(Records excerpted from a collection)

━━━━━━━━━━━━━━━━━━━━━━━━━━━━━━

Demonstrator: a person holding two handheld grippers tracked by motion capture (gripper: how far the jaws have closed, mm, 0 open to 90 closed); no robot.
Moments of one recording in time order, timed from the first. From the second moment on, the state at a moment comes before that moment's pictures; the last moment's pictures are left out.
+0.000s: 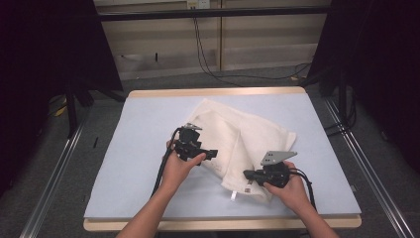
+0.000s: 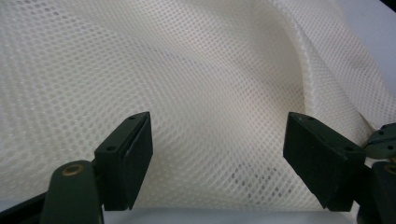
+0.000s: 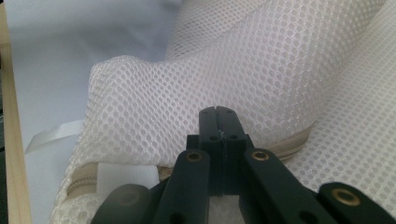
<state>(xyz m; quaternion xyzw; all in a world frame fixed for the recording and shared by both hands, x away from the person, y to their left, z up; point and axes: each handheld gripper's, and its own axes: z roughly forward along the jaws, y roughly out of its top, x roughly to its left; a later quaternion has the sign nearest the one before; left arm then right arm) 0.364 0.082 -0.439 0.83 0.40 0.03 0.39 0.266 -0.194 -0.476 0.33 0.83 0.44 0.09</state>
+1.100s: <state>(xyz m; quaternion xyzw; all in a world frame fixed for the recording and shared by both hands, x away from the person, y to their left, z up) 0.356 0.026 -0.445 0.86 0.33 -0.02 0.39 0.268 -0.193 -0.477 0.32 0.84 0.44 0.08</state>
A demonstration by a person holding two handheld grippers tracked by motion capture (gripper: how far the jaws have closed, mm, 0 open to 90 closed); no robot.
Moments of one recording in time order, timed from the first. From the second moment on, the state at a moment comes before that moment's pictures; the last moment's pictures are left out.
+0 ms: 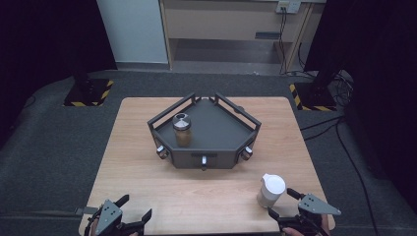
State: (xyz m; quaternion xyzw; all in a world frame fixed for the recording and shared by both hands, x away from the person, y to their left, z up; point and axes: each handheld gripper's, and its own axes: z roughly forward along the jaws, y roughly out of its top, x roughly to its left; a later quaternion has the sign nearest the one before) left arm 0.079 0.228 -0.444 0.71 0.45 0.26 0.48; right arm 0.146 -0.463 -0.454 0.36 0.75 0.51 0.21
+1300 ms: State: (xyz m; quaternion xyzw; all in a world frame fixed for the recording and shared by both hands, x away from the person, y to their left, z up) left arm 0.078 0.233 -0.444 0.70 0.45 0.26 0.48; right arm 0.171 -0.443 -0.452 0.34 0.76 0.51 0.22
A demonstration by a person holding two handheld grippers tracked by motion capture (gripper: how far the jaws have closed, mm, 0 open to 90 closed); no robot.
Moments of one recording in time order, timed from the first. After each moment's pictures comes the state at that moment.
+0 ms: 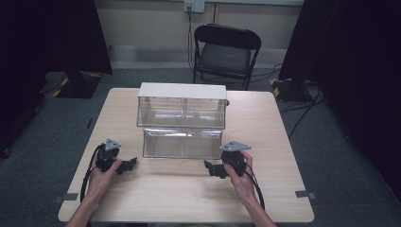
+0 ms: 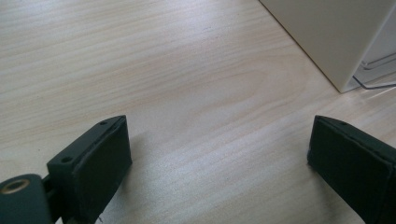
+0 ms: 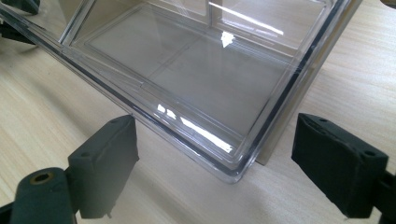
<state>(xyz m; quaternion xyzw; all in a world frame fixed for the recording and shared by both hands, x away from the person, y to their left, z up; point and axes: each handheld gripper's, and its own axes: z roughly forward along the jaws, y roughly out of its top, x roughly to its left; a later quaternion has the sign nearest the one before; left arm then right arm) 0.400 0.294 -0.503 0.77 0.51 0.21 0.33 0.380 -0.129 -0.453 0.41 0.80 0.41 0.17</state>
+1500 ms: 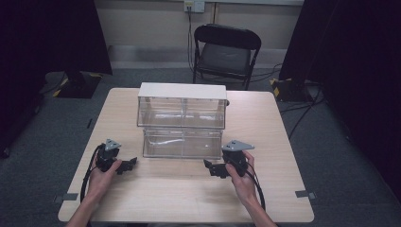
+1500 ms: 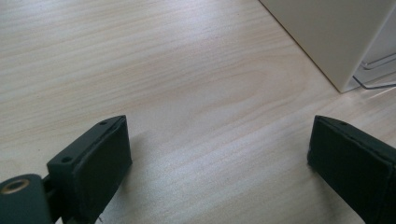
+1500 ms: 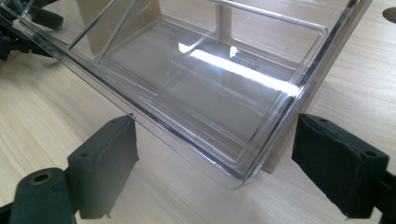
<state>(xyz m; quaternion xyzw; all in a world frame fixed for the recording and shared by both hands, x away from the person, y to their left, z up) 0.400 0.294 -0.503 0.77 0.51 0.21 0.33 0.375 -0.131 -0.441 0.40 0.79 0.43 0.17</state>
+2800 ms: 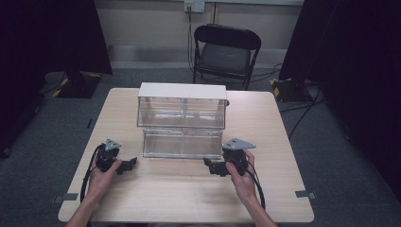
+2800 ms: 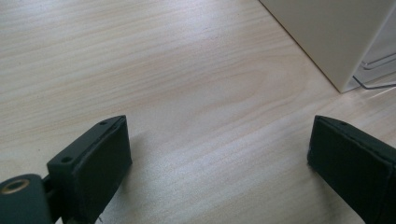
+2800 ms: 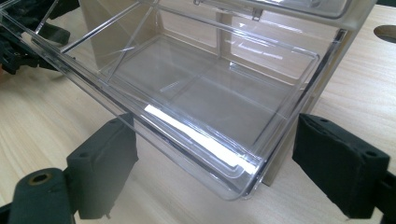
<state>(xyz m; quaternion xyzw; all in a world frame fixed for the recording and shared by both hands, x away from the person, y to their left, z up) 0.400 0.294 -0.503 0.77 0.51 0.21 0.33 0.374 -0.130 -0.431 0.40 0.78 0.45 0.17</state>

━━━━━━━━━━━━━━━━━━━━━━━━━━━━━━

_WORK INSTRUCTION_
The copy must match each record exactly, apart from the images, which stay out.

_WRITTEN SOLUTION_
Demonstrator: a person holding two handheld grippers tracked by motion capture (gripper: how far the jaws have closed, mm, 0 open to 90 closed); no robot.
Moments of one recording in time order, timed from the first. From the second moment on, the state at a moment comes before that moment's pictures; the last moment's pictures are left out.
+0.000s: 
+0.000s: 
+0.000s: 
<state>(xyz m; quaternion xyzw; all in a world frame fixed for the recording and shared by both hands, x away from the person, y to their left, z up; point and axes: each handheld gripper's, and its own axes: z roughly forward along the jaws, y roughly out of its top, x roughly to its left; a later quaternion has the sign nearest the one before; left arm then right arm) 0.364 0.082 -0.439 0.83 0.40 0.03 0.39 0.266 -0.194 -0.476 0.33 0.83 0.44 0.09</state>
+1.100s: <state>(xyz m; quaternion xyzw; all in a world frame fixed for the recording and shared by both hands, x away from the person, y to their left, z up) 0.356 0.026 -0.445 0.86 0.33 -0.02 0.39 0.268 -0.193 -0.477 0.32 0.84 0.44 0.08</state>
A demonstration by a person holding two handheld grippers tracked by motion capture (gripper: how far the jaws have closed, mm, 0 open to 90 closed); no robot.
Moments of one recording in time order, timed from the first. From the second moment on, the state at a moment comes before that moment's pictures; the last moment's pictures are left out.
+0 ms: 
State: (xyz m; quaternion xyzw; all in a world frame fixed for the recording and shared by both hands, x away from the person, y to their left, z up; point and axes: each handheld gripper's, and its own axes: z roughly forward along the jaws, y roughly out of its top, x roughly to its left; a later quaternion has the sign nearest the one before) left arm 0.079 0.228 -0.444 0.71 0.45 0.26 0.48; right arm 0.146 -0.463 -0.454 0.36 0.75 0.51 0.21
+1300 ms: State: (xyz m; quaternion xyzw; all in a world frame fixed for the recording and shared by both hands, x away from the person, y to their left, z up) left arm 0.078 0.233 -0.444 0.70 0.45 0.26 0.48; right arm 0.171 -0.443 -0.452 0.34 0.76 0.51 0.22
A demonstration by a person holding two handheld grippers tracked by motion capture (gripper: how far the jaws have closed, mm, 0 open to 90 closed); no robot.
Moments of one recording in time order, timed from the first. After each moment's pictures comes the state at that moment.
+0 ms: 
+0 ms: 
+0 ms: 
<state>(xyz m; quaternion xyzw; all in a world frame fixed for the recording and shared by both hands, x away from the person, y to their left, z up; point and axes: each handheld gripper's, and its own axes: z roughly forward along the jaws, y roughly out of its top, x roughly to its left; a later quaternion has the sign nearest the one before; left arm then right arm) 0.400 0.294 -0.503 0.77 0.51 0.21 0.33 0.380 -0.129 -0.453 0.41 0.80 0.41 0.17</state>
+1500 ms: 
+1500 ms: 
+1500 ms: 
<state>(xyz m; quaternion xyzw; all in a world frame fixed for the recording and shared by both hands, x away from the person, y to their left, z up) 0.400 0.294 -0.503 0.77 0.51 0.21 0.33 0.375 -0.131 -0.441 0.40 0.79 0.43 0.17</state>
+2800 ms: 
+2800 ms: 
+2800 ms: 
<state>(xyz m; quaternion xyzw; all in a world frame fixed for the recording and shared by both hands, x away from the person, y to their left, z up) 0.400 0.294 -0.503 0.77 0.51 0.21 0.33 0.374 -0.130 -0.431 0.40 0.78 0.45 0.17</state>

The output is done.